The decision to adapt occurred when farmers linked climate change to its negative impacts. For instance, the perceived occurrence of new pests and weeds motivated the adoption of re-sowing and making large holes for seedbeds, while it negatively influenced the use of more seeds. Moreover, it was only when farmers perceived a decrease in the length of rainy seasons and frequency of rainfall that they decided to make large holes for seedbeds. Surprisingly, age, household size, and experience in crop farming were not significantly related to the decision to adapt through sowing management. Concerning adaptation by changing the technical itinerary, the “perceived occurrence of new pests and weeds” and “agro-ecological zone, food crops, and livestock” were significant to all strategies. The adoption of the crop association technique was positively influenced by perceptions of the frequency and length of dry spells, while changes of hillock size were influenced by perceived changes in rainfall and rainy seasons. The potential wealth through owning animals and cereal was a positive factor related to adaptation. Moreover, the agro-ecological zone of Korhogo motivated farmers’ adaptation, except for the technique of keeping significantly more trees in the fields, which was favorable in the Toumodi area. Increases in experience, age, and household size significantly influenced the adoption of new varieties with a short growing cycle, while the crop association technique was more frequently adopted by young farmers. A different direction of influence of these household characteristics was found in the literature; for instance, Shiferaw and Holden (1998) found a negative relationship between age and the adoption of improved soil conservation practices, whereas Deressa et al. (2009) showed that older farmers were more likely to employ adaptation strategies in the face of changes in climate-related variables. Although certain adaptation strategies were implemented in both study areas, the advice on adaptation strategies extended by national and international organizations has to take into account farmers’ perceived impact of climate change, the agro-ecological zone, and farmers’ characteristics. An additional way of extending information could be through television and other media, as the results revealed that these had a positive influence on adaptation behavior.
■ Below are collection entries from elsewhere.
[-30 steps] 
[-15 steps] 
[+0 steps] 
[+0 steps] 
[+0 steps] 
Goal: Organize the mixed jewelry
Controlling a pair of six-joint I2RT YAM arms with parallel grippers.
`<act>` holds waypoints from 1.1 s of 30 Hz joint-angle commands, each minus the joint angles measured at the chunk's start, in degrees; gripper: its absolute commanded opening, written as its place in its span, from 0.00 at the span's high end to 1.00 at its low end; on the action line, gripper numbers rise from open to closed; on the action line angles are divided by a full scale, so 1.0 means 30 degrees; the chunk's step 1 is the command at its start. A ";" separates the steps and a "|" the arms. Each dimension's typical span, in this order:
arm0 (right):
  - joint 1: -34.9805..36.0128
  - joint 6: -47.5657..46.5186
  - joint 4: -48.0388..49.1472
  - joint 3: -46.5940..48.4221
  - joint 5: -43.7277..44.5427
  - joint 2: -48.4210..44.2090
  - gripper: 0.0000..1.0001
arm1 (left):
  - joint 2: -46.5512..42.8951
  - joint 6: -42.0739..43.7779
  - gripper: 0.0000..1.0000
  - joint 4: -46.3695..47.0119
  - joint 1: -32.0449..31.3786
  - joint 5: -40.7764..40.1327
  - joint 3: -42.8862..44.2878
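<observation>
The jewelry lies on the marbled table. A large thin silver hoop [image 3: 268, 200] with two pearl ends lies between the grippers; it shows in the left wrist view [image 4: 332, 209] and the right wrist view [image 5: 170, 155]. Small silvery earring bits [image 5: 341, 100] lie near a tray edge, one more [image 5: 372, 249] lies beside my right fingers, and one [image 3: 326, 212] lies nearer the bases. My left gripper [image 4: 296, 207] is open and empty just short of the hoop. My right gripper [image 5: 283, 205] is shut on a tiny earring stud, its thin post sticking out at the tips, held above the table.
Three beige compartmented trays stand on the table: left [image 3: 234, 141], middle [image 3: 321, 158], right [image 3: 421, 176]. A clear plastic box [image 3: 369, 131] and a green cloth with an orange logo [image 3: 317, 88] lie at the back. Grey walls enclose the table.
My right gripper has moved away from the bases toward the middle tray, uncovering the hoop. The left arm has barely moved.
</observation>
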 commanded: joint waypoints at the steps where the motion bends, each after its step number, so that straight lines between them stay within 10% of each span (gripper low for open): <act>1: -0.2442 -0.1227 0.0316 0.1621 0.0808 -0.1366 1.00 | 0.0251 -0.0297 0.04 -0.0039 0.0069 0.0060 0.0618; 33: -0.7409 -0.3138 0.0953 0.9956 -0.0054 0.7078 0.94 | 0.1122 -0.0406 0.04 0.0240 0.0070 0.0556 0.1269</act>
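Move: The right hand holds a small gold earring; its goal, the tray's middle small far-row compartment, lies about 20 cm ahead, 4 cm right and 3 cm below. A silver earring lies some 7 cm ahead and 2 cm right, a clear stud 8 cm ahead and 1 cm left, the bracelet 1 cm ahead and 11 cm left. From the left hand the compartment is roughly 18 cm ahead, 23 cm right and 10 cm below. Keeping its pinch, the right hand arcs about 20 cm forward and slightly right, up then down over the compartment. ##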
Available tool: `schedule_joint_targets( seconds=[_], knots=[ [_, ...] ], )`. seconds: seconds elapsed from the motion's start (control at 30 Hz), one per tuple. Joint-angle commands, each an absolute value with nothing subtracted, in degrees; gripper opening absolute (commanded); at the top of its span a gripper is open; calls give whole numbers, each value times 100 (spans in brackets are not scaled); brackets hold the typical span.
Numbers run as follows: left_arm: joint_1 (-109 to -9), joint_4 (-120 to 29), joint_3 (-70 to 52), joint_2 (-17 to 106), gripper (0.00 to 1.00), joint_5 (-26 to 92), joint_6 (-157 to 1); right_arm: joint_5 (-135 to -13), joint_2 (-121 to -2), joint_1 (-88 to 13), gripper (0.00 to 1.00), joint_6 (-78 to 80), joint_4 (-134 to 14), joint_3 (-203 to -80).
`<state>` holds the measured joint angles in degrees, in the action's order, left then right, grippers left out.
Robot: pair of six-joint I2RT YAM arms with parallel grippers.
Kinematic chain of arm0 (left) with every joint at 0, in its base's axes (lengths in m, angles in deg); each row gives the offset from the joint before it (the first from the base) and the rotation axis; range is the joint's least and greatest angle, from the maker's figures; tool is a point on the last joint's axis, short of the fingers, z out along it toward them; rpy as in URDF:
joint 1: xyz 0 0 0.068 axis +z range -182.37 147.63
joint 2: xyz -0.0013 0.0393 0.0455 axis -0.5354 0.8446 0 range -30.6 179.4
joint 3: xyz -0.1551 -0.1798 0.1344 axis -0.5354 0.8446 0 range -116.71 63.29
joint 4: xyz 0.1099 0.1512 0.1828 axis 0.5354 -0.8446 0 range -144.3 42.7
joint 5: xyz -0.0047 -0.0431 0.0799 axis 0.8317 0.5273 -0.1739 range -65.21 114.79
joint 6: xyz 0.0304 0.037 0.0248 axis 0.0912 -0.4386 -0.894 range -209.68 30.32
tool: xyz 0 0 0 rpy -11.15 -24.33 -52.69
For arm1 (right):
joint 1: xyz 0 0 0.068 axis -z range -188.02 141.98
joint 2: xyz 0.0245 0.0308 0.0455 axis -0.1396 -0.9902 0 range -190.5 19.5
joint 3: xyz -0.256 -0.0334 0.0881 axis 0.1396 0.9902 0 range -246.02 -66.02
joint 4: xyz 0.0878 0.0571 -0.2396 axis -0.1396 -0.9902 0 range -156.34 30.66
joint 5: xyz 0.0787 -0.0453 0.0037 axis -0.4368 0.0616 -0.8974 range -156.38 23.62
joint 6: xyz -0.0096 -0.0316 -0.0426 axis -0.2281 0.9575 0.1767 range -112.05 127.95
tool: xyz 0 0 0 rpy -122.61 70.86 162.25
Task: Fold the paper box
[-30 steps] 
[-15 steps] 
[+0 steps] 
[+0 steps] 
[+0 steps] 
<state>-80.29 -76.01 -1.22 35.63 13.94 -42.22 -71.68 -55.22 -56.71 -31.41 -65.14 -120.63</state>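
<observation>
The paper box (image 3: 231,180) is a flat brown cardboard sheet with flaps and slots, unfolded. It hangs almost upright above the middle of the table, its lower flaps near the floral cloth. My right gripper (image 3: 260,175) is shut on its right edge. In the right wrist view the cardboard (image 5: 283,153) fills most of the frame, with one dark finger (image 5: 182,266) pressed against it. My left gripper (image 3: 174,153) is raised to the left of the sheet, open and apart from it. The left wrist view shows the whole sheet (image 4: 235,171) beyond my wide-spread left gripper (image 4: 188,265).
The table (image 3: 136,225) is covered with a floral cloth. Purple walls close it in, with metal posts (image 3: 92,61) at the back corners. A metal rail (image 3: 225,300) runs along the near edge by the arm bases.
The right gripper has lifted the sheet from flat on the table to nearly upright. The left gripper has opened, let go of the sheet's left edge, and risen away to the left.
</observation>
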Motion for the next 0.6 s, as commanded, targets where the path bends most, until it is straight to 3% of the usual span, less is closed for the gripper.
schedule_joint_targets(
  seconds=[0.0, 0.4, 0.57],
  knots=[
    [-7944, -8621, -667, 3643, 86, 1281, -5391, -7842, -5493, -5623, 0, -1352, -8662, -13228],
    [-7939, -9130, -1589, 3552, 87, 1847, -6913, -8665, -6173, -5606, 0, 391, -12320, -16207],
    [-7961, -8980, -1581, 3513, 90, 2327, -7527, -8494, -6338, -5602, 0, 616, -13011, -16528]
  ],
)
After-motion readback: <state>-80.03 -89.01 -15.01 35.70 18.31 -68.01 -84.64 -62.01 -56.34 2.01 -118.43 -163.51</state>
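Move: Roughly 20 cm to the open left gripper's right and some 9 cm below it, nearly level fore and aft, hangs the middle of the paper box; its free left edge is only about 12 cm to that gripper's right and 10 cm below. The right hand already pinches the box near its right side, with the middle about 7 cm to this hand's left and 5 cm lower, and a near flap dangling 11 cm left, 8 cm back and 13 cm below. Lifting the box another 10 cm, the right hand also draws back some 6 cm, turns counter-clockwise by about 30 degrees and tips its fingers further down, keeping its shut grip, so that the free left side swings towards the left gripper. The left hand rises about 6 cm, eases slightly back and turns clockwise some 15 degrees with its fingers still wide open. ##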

This study confirmed that adaptation might be conceptualized as a site-specific phenomenon to better target adaptation policies. Future policy has to aim at providing adaptation technologies through agro-ecology-based research (Deressa et al. 2009). Investing in agricultural extension at a national level and promoting NGOs and international organizations would be one of the best ways to improve farmers’ adaptation, as our findings revealed the importance of support from these institutions in the adaptation process. Indeed, Bryan et al. (2013) found that autonomous adaptation is insufficient to address the threats posed by climate change. The rural poor need more support from the government, NGOs, and the private sector to enable them to move beyond short-term coping measures in response to climate shocks and to invest in long-term change. In Côte d’Ivoire, furthermore, adaptation that includes taking action to reduce risk as well as taking advantage of opportunities should be based on local NGOs in the north and the performance of ANADER and the Ministry of Agriculture in the Center, as Schmitt (2012) identified them as the most influential actors in these regions. Indeed, having access to extension increases the probability of choosing portfolio diversification by 4 % (Gbetibouo et al. 2010). In addition, it is imperative to solve the lack of data on climate forecasts at the local level in Côte d’Ivoire by improving farmers’ access to weather and climate-related information and their knowledge of the best adaptation strategies. Furthermore, in most developing countries such as Côte d’Ivoire, climate is infrequently integrated with development policy and investment decision-making. It needs to be revised to take into account farmers’ perceptions of the climate change issue and their adaptation behavior at the local level.